5. Represents write back of provision for doubtful advances no longer required

6. As at March 31, 2018, the Company assessed and concluded the carrying value of it's investments in its subsidiaries, to be appropriate, basis the valuation carried out by an external valuer. There is no change in the management's assessment as regards the aforementioned carrying value of its investments in its subsidiaries as at December 31, 2018.

7. Represents provision in respect of withholding taxes deducted /deductible by the overseas customers of the Company.

8. The Company is engaged in the business of software products and related services, which are monitored as a single segment by the Chief Operating Decision Maker, accordingly, these, in the context of Ind AS 108 on Operating Segments Reporting are considered to constitute one segment and hence the Company has not made any additional segment disclosures.
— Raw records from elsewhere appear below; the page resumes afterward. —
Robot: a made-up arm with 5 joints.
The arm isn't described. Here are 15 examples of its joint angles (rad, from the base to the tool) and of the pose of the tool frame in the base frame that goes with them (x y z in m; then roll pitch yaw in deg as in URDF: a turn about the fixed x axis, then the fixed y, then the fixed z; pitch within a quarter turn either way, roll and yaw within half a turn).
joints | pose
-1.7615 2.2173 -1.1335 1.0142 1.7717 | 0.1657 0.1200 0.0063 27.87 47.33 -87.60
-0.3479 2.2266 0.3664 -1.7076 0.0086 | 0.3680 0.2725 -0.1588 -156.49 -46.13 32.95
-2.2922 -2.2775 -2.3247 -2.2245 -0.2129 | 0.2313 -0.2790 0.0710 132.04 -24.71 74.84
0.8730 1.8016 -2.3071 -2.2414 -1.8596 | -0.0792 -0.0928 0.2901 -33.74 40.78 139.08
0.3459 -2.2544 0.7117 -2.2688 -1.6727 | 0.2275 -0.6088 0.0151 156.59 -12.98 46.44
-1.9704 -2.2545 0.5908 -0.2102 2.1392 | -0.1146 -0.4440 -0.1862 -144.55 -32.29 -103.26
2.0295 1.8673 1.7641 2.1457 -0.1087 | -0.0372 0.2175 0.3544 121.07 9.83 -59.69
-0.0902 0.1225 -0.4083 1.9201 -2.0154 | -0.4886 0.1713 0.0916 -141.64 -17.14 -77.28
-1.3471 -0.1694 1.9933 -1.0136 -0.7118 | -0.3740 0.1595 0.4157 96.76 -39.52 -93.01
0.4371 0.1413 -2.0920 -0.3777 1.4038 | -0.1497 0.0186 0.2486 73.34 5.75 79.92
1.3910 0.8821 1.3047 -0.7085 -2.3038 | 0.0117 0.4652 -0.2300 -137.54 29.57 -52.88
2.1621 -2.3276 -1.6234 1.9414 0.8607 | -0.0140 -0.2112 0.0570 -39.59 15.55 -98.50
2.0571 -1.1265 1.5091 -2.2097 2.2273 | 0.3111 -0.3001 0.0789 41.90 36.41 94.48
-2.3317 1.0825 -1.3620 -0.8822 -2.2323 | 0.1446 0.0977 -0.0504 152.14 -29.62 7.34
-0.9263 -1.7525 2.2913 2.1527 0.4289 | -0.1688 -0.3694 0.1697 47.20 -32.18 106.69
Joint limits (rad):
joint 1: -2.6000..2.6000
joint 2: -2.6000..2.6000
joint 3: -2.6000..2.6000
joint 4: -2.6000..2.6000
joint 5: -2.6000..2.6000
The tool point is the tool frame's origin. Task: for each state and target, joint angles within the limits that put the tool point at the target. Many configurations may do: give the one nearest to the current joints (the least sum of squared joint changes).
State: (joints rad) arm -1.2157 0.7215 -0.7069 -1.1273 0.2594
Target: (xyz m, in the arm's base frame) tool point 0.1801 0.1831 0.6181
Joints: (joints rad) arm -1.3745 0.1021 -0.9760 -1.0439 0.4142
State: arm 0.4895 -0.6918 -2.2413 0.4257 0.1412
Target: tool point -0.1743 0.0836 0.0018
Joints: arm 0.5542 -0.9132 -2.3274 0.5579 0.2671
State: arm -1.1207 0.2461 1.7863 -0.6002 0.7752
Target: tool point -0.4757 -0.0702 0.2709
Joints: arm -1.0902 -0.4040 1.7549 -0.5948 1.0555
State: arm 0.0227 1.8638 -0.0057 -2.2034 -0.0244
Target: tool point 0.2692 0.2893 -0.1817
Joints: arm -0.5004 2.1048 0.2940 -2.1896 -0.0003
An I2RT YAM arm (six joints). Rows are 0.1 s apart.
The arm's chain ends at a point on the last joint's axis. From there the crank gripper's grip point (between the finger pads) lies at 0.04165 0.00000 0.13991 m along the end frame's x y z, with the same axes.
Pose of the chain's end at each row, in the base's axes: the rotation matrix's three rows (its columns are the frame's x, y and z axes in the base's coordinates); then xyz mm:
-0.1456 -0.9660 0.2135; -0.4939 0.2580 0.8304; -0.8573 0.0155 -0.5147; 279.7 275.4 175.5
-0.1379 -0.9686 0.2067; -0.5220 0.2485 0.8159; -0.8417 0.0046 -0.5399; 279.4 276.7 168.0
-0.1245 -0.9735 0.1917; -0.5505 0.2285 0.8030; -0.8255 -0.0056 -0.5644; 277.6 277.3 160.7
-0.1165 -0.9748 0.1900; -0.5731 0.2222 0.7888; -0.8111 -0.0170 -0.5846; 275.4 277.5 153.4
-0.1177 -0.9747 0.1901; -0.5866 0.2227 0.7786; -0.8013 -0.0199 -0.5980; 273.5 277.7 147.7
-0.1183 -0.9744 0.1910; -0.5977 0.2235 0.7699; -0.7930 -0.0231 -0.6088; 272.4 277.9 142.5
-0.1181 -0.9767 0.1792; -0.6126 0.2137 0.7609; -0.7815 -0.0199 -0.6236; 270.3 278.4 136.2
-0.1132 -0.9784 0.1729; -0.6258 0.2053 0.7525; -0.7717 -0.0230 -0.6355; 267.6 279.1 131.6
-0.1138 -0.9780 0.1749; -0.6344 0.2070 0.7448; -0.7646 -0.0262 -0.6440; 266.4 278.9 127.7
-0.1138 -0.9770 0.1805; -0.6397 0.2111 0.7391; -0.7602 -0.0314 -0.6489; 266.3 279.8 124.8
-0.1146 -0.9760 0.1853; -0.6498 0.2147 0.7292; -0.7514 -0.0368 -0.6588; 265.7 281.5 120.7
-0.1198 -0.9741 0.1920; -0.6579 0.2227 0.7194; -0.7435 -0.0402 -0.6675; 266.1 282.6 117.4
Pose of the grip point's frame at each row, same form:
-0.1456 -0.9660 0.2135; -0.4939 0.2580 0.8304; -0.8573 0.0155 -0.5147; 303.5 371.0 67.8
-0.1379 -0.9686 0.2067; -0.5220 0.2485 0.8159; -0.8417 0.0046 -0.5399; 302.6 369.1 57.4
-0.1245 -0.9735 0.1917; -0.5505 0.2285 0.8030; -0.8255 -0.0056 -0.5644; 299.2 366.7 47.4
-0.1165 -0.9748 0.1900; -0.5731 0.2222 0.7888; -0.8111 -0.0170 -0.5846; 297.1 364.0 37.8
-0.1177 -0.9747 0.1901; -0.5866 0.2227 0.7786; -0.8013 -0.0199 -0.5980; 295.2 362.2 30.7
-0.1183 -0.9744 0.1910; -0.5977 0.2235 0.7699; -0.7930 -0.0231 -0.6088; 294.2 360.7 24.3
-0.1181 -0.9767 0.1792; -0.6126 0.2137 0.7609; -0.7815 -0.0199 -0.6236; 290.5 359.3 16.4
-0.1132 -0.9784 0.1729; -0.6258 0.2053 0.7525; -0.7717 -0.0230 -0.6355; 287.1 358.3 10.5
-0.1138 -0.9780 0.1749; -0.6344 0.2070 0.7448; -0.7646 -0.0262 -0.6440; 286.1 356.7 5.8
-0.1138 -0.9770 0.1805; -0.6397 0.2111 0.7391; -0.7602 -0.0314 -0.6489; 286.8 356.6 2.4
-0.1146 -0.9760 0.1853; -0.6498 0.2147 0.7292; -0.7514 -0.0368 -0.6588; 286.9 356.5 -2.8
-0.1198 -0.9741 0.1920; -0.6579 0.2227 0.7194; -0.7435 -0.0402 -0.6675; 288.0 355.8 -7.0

9. Ind AS 115 Revenue from Contracts with Customers, mandatory for reporting periods beginning on or after April 1, 2018, replaces existing revenue recognition requirements. Under the modified retrospective approach there were no significant adjustments required to the retained earnings at April 1, 2018. Also, the application of Ind AS 115 did not have any significant impact on recognition and measurement of revenue and related items in the financial results.
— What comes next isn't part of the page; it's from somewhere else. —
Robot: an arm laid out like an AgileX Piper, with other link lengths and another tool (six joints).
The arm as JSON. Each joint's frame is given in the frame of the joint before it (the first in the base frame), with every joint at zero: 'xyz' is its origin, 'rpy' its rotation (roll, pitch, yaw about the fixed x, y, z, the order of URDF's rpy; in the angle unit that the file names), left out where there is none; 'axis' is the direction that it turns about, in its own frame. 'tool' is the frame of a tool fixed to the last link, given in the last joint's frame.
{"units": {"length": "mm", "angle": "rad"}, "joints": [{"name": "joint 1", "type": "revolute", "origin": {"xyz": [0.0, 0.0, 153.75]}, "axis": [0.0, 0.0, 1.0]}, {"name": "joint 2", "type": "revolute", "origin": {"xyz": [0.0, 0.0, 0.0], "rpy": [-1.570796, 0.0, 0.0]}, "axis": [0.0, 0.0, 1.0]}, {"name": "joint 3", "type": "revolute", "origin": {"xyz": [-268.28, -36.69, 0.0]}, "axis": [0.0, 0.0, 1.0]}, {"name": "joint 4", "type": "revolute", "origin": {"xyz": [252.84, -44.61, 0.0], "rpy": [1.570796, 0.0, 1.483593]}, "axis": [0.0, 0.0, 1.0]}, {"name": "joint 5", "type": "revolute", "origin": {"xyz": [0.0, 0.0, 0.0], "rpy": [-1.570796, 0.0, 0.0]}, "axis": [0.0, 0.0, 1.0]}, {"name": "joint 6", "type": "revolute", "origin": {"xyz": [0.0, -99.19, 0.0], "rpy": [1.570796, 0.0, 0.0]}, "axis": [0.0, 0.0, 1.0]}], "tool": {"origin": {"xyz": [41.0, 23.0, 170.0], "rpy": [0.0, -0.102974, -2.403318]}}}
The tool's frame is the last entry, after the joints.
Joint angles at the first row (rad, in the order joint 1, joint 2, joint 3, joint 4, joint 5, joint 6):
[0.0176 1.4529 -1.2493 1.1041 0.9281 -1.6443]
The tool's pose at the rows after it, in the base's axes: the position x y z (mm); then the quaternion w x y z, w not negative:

10. The Board of Directors and the shareholders of the Company in their respective meetings held on July 31, 2018 approved "Subex Employees Stock Option Scheme - 2018" (hereinafter referred to as the "ESOP Scheme 2018") in accordance with all the applicable provisions of the Companies Act. 2013 and the provisions of the Securities and Exchange Board of India (Share Based Employee Benefits) Regulations, 2014 ("SEBI ESOP Regulations") to be administered through Subex Employee Welfare and ESOP Benefit Trust (hereinafter referred to as the "ESOP Trust"). The ESOP Trust was registered as per provisions of Indian Trust Act. 1882 on September 6, 2018 and is authorised to acquire shares of the Company through secondary market for providing such share-based payments to its employees. The ESOP Trust is consolidated in the standalone financial results of the Company and the shares reacquired and held by ESOP Trust are treated as treasury shares and recognised at cost and deducted from other equity.

11. Considering the Restructuring as detailed in note 3 above, the figures of the current quarter and year to date are not comparable to figures of the corresponding previous quarter and year to date figures presented in these financial results.